This is the sentiment140 dataset. It contains 1,600,000 tweets extracted using the twitter api . The tweets have been annotated (0 = negative, 4 = positive) and they can be used to detect sentiment .
It contains the following 6 fields:
target: the polarity of the tweet (0 = negative, 4 = positive) ids: The id of the tweet ( 2087) date: the date of the tweet (Sat May 16 23:58:44 UTC 2009) flag: The query (lyx).
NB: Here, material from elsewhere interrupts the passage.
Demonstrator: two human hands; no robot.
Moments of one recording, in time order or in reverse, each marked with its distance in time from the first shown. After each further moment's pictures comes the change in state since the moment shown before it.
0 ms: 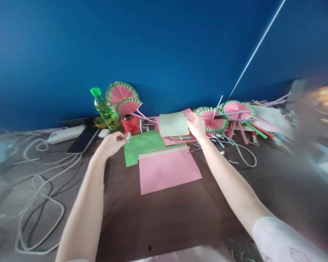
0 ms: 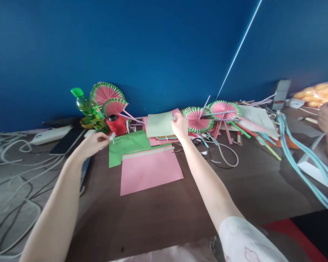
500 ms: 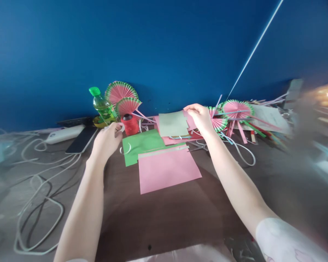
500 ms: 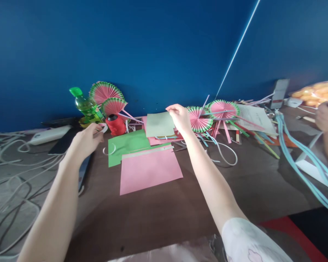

If there is no query, then this value is NO_QUERY. user: the user that tweeted (robotickilldozr) text: the text of the tweet (Lyx is cool)
In the Jupyter Notebook, we perform exploratory anaylysis of tweets, with WordClouds, preprocess the tweets, perform count vectorization and run several classification models and evaluate them.
https://www.kaggle.com/kazanova/sentiment140
IMDB dataset having 50K movie reviews for natural language processing or Text analytics. This is a dataset for binary sentiment classification containing substantially more data than previous benchmark datasets. We provide a set of 25,000 highly polar movie reviews for training and 25,000 for testing. So, predict the number of positive and negative reviews using either classification or deep learning algorithms.
In the Jupyter Notebook, we perform exploratory anaylysis of tweets, with WordClouds, preprocess the tweets, perform tfidf vectorization and porter stemming before running a Logistic Regression classification model with tuned hyperparameters and evaluate it.